Output every record exactly, apart from its images.
━━━━
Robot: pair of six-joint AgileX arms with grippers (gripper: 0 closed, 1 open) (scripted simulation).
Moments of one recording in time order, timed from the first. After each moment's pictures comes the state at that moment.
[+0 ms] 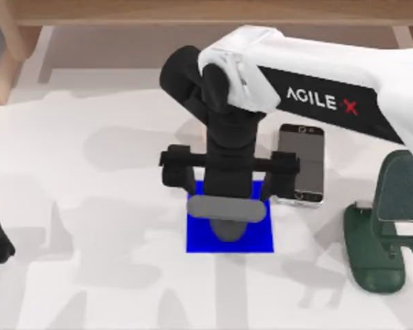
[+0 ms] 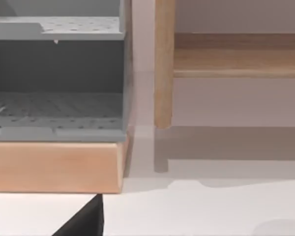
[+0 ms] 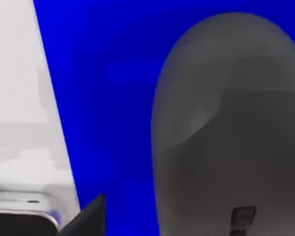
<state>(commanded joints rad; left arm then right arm) 0.00 0.00 0.00 0.00 0.00 0.00 0.74 2.30 1.88 -1.11 0.04 -2.30</state>
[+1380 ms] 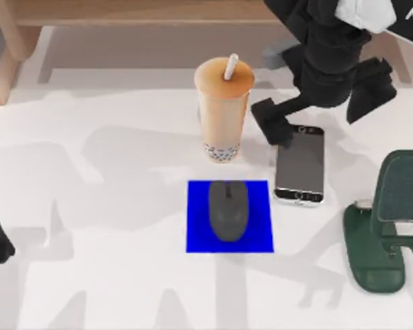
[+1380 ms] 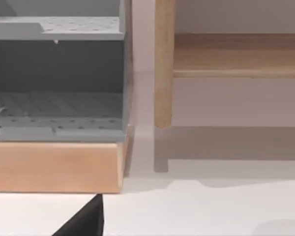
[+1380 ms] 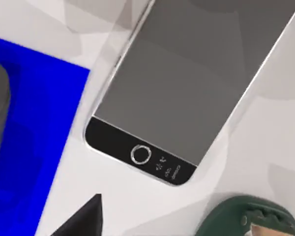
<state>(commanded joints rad) 0.00 0.00 0.00 0.00 0.00 0.00 0.49 2.13 1.89 -1.26 0.15 0.14</state>
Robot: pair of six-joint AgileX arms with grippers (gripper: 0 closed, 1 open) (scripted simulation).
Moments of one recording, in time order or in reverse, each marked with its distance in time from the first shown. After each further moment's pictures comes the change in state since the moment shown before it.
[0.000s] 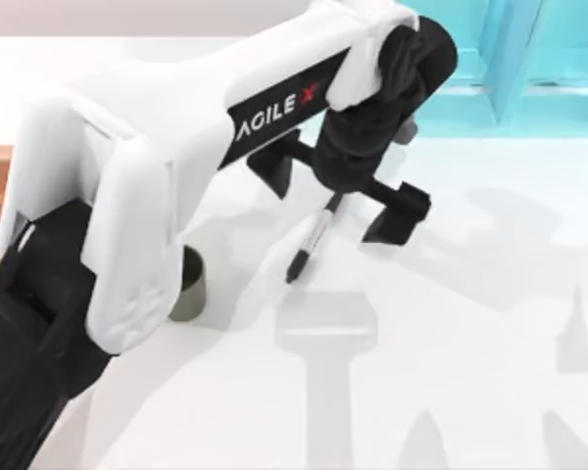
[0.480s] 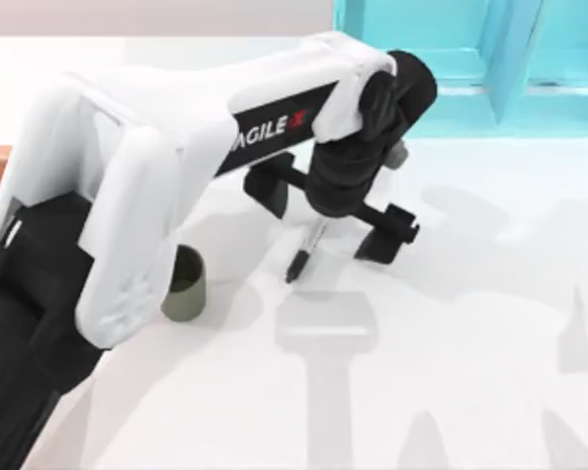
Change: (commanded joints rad) left arm 0.032 0.049 -0.191 0.247 0.002 0.033; right arm 0.000 0.000 0.000 0.000 0.000 0.000
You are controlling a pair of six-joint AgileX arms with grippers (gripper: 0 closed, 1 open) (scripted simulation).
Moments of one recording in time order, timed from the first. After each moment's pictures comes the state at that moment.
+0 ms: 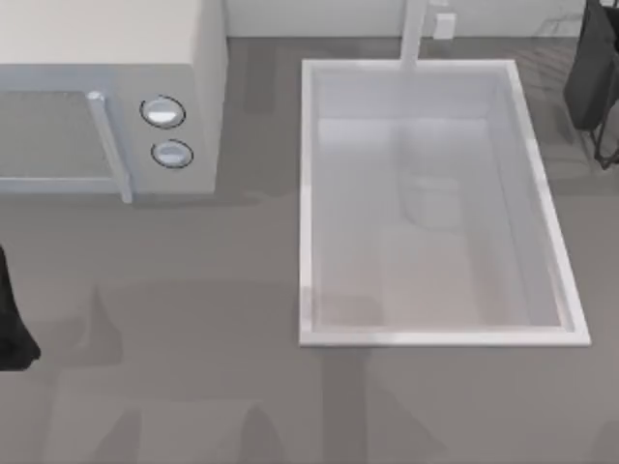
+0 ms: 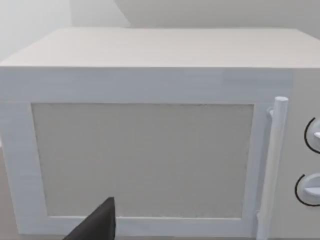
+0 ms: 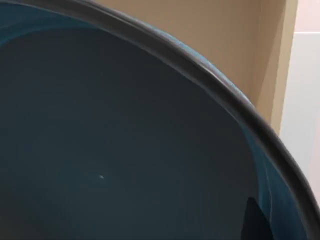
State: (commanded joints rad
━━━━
*Solution to this task*.
Robot: pair of six-joint AgileX arms with grippers (gripper: 0 closed, 1 open) (scripted simulation).
Moments of one recording in time order, timed from the first. After each moment's pictures comes the state at that moment.
[+0 ms] 
[+0 ms] 
[+0 ms] 
<state>(commanded joints rad; left arm then right arm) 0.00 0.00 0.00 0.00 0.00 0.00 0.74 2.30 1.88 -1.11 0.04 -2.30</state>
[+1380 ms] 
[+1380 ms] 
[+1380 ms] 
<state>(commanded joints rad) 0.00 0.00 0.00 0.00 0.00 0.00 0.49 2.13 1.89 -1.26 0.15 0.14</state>
Robot: pair of six-joint AgileX arms with grippers (gripper: 0 closed, 1 open) (scripted simulation).
Moments of one recording, in time order or in reverse, each marked with its distance in time from the first shown. After each further moment's pictures comes the change in state since the moment shown before it.
[0.000s] 
[0.480s] 
Change: (commanded joints rad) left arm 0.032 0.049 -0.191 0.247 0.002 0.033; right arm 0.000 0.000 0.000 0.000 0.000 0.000
You are controlling a pair of six-joint AgileX arms with grippers (gripper: 0 closed, 1 open) (scripted simulation).
Moments of one recording in time order, timed from the first. After each moment's pictures comes the state at that moment.
+0 ms: 
+0 ms: 
+0 ms: 
State: (commanded joints rad

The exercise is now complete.